## Instructions for the task
Those lines of the data that hold the word "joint" are to be copied out.

Data shown START

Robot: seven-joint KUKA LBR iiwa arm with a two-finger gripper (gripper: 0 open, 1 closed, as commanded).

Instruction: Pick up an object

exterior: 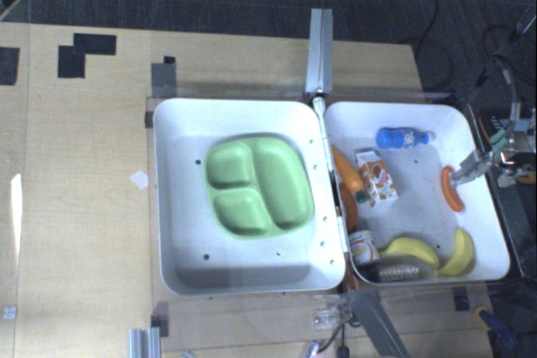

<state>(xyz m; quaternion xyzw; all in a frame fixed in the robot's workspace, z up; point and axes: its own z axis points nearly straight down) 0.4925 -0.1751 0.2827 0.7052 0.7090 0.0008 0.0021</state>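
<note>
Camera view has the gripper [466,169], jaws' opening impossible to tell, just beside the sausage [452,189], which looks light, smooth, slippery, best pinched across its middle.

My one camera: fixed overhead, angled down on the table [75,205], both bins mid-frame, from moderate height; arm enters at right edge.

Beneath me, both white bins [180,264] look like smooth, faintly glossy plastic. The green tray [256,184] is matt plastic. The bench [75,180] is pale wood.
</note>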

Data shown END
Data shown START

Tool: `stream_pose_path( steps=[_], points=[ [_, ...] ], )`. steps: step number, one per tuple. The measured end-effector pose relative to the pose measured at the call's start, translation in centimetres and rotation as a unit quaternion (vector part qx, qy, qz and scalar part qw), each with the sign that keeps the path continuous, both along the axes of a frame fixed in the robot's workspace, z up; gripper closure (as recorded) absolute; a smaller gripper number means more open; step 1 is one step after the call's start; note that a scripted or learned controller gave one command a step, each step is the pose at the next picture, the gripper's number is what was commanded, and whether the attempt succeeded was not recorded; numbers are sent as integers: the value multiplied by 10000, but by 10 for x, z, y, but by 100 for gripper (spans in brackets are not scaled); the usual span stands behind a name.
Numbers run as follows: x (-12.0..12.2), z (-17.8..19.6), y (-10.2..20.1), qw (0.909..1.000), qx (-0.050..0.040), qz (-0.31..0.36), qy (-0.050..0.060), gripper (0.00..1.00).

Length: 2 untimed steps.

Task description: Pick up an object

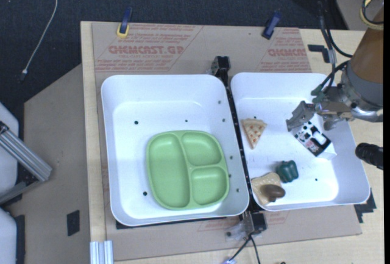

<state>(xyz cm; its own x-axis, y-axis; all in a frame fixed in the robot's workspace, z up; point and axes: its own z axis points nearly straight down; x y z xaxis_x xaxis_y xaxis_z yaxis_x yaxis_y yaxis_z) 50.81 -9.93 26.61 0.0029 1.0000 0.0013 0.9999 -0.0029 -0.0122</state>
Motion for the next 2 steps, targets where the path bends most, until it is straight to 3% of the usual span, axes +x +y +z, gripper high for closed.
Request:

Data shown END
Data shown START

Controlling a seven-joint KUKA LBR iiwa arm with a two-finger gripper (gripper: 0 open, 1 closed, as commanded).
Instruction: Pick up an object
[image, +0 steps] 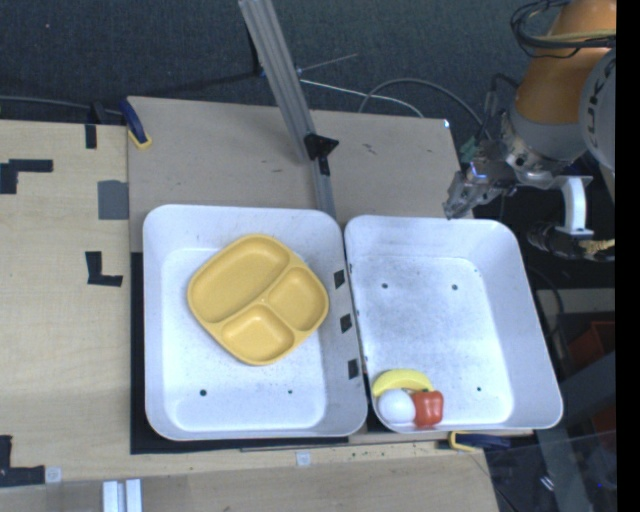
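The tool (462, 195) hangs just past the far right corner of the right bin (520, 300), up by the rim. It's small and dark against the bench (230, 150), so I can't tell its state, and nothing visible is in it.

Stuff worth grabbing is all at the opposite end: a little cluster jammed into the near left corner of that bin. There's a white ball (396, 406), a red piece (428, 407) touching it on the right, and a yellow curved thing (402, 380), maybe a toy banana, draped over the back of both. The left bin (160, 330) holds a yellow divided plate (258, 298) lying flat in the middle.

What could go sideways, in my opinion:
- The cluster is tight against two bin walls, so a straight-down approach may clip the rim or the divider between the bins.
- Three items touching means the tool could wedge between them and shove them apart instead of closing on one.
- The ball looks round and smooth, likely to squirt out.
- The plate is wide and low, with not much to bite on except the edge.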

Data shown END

## Response area
Robot: seven-joint KUKA LBR iiwa arm with a two-finger gripper (gripper: 0 open, 1 closed, as commanded).
Controlling a seven-joint KUKA LBR iiwa arm with a two-finger gripper (gripper: 0 open, 1 closed, as commanded).

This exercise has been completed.